§ WHAT TO PRODUCE: Among the entries that follow, locate the line with "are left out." and the line with "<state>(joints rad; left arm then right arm". Output those lines and all lines in between, exactly, minus the pictures.

Records from a dataset:
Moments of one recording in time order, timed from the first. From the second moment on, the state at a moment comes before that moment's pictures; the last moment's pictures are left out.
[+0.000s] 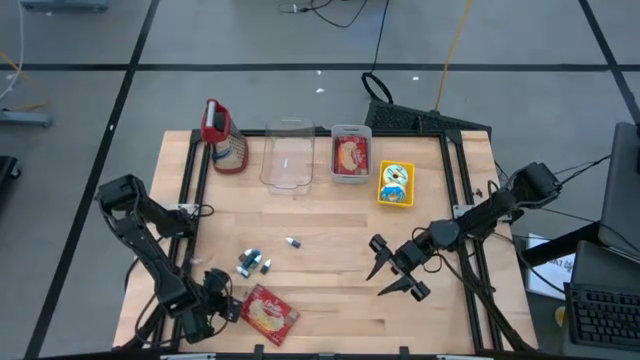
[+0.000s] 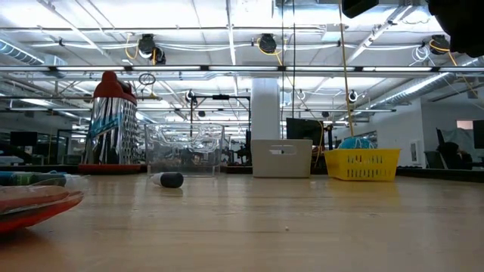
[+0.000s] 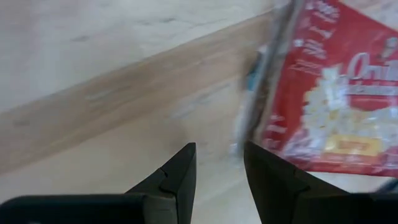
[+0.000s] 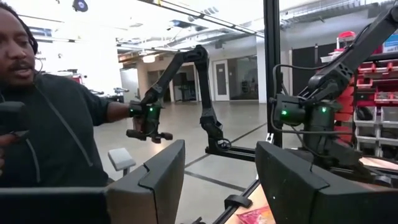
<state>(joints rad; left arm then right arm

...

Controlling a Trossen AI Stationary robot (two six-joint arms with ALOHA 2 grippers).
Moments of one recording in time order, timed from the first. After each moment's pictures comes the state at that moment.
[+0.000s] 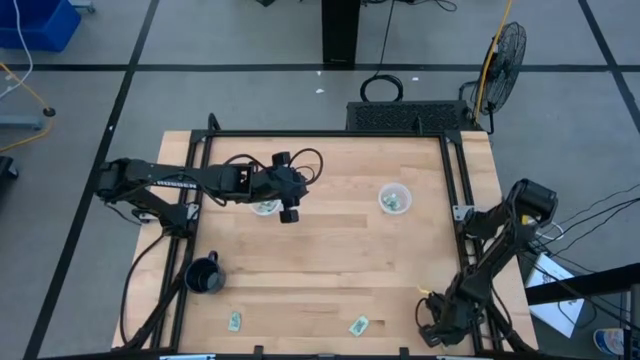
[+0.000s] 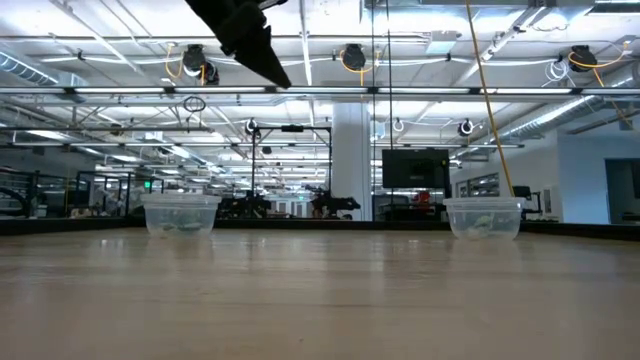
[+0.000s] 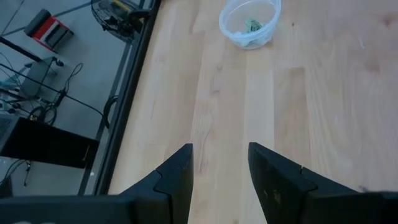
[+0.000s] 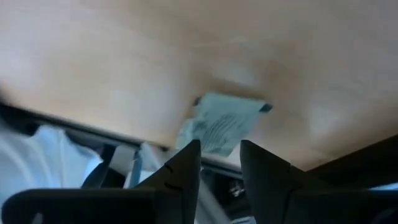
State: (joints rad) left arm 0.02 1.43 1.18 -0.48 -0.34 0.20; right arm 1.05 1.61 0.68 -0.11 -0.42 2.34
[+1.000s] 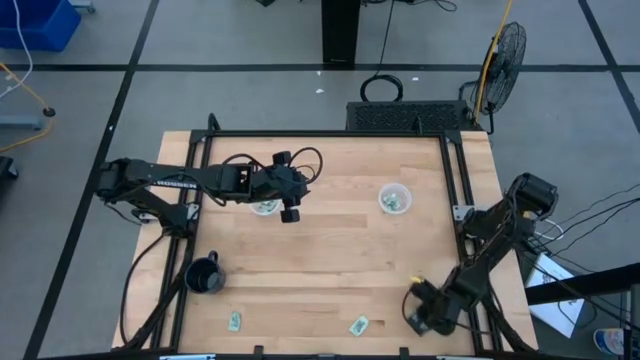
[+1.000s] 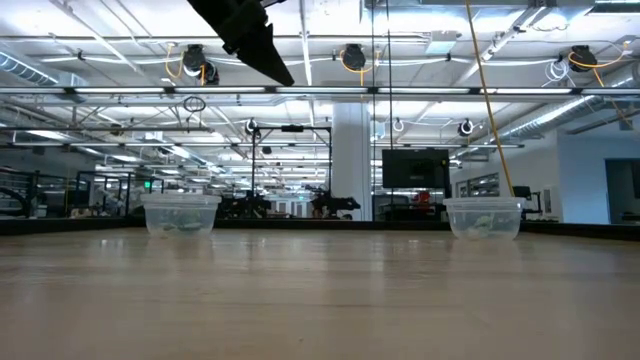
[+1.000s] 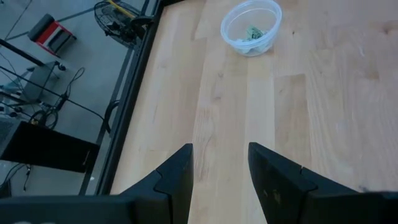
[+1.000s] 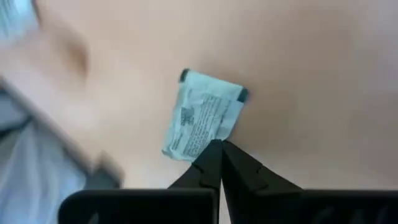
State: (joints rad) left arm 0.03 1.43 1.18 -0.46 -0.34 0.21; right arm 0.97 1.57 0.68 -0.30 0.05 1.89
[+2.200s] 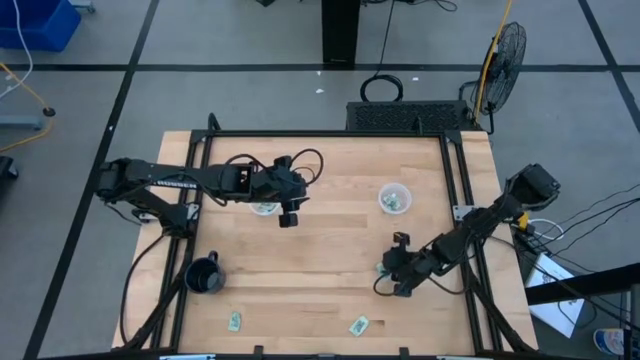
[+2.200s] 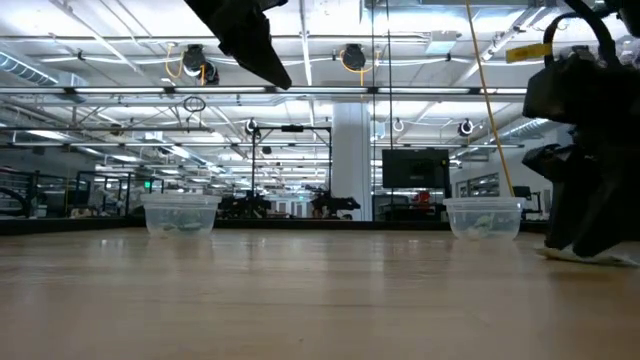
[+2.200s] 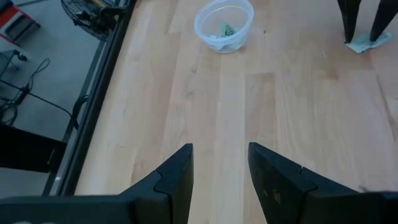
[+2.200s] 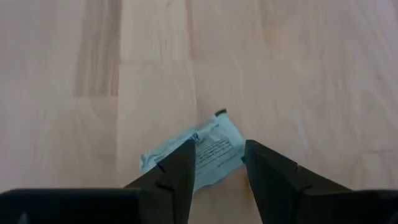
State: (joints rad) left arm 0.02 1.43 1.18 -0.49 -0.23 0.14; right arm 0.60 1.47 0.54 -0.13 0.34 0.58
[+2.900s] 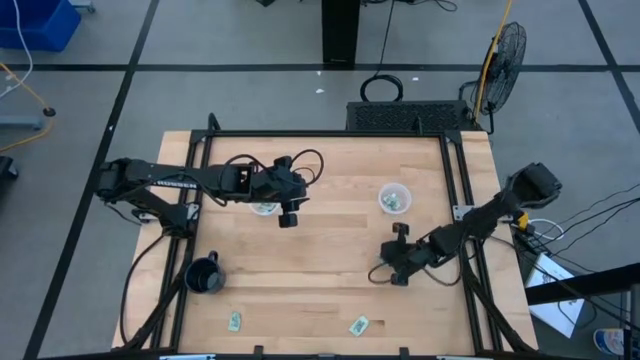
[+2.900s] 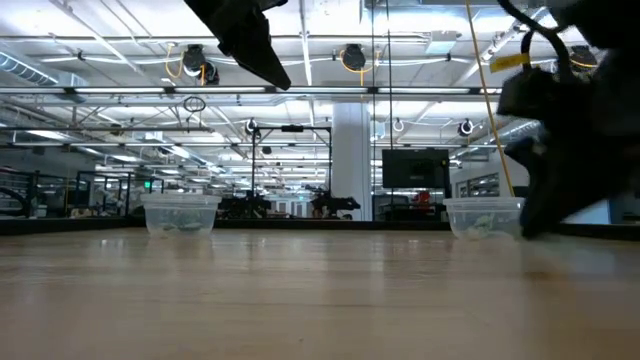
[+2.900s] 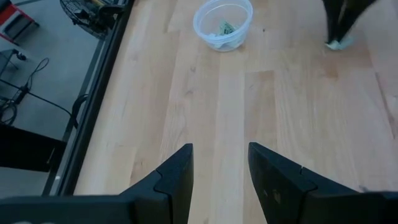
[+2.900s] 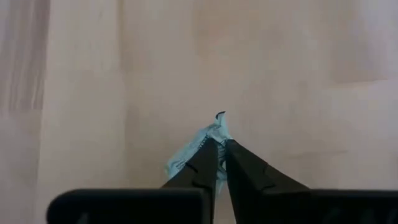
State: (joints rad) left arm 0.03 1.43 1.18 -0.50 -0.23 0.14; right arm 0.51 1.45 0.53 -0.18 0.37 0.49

§ TASK RESPONSE:
Moments of one recording in time order, timed from the first. From the second moment on, the state at a moment comes before that moment's pictures; the last moment's pictures are left out.
[+0.000s] 
[+0.000s] 
[+0.000s] 
[+0.000s] 
<state>(joints rad; left arm then right arm

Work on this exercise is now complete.